> **Requirement**: Find and copy each line of the data that includes "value".

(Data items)

***

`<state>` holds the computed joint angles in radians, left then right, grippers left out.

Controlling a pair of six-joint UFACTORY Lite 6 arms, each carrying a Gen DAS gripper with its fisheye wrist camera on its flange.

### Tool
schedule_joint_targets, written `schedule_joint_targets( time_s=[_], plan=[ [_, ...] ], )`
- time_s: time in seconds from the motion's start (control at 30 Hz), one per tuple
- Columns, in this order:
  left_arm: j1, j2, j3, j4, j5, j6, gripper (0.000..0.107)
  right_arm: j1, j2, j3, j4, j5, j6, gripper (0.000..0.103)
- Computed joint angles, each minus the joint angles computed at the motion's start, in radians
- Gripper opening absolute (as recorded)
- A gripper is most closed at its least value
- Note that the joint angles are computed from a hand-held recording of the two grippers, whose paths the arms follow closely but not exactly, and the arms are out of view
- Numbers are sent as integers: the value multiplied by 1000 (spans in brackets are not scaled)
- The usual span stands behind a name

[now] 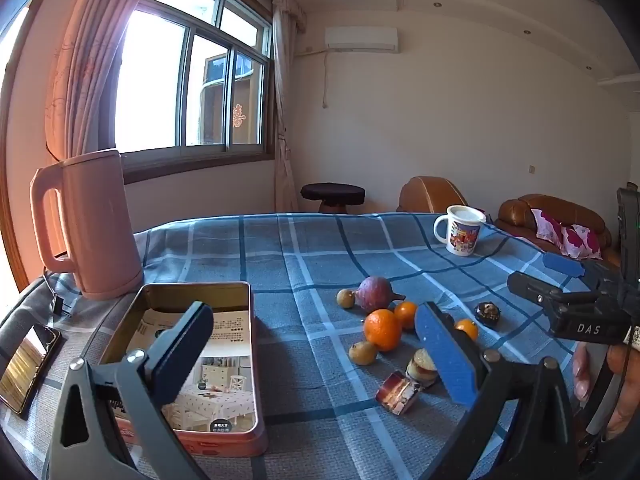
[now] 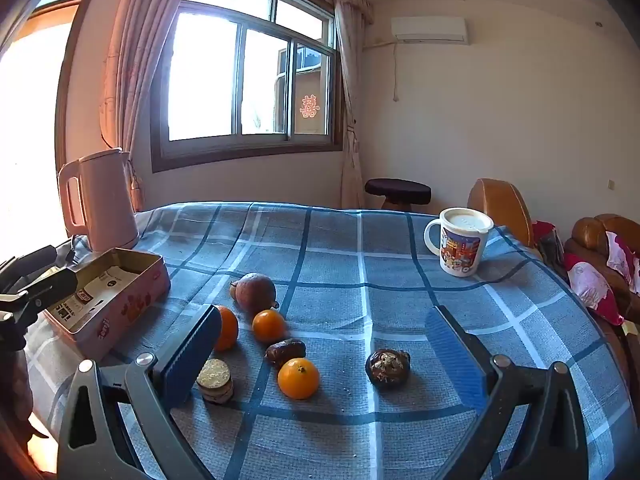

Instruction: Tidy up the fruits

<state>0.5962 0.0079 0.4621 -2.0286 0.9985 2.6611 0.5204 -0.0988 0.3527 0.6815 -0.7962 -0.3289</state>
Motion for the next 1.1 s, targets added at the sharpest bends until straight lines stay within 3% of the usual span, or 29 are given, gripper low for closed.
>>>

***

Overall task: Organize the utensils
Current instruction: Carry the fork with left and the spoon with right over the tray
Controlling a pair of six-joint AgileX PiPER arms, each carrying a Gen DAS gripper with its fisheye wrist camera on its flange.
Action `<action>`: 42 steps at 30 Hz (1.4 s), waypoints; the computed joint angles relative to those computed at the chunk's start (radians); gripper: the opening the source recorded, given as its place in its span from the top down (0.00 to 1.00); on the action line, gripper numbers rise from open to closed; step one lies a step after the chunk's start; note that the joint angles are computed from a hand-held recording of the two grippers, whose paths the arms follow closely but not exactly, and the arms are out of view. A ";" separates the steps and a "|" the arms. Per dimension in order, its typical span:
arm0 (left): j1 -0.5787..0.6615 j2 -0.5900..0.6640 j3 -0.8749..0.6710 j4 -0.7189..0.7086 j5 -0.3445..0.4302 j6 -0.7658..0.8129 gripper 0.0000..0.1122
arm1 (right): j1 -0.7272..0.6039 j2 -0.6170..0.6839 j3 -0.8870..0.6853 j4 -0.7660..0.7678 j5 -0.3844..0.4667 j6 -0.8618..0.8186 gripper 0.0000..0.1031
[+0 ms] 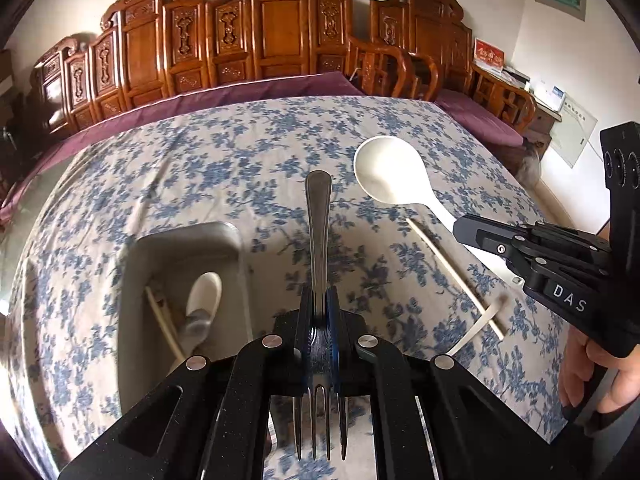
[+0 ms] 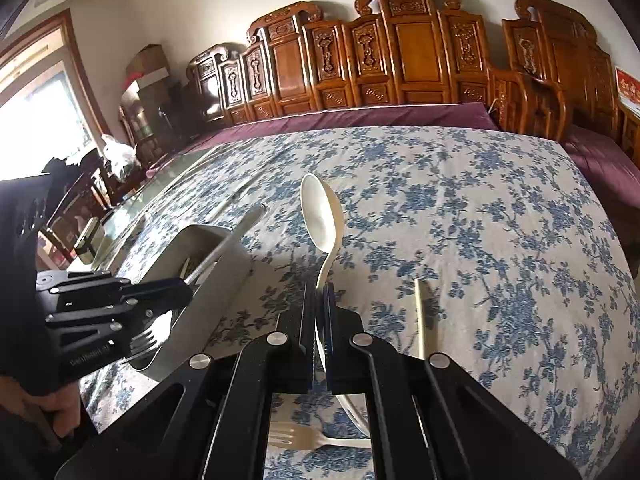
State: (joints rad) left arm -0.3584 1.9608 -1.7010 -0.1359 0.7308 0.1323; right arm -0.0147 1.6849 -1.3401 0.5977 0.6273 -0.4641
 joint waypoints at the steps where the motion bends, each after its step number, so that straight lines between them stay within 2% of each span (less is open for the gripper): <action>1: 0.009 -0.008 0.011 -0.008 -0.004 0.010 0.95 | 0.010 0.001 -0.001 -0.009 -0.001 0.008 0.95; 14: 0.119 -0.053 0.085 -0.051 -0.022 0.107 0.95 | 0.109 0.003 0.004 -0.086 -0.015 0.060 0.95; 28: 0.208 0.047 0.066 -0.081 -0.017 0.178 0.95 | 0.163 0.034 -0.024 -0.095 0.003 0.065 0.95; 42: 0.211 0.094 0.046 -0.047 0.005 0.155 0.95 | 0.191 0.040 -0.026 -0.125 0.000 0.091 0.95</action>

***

> **Written response**:
- A gripper is most closed at its least value
- Numbers are sent as integers: the value multiplied by 1000 (spans in brackets are not scaled)

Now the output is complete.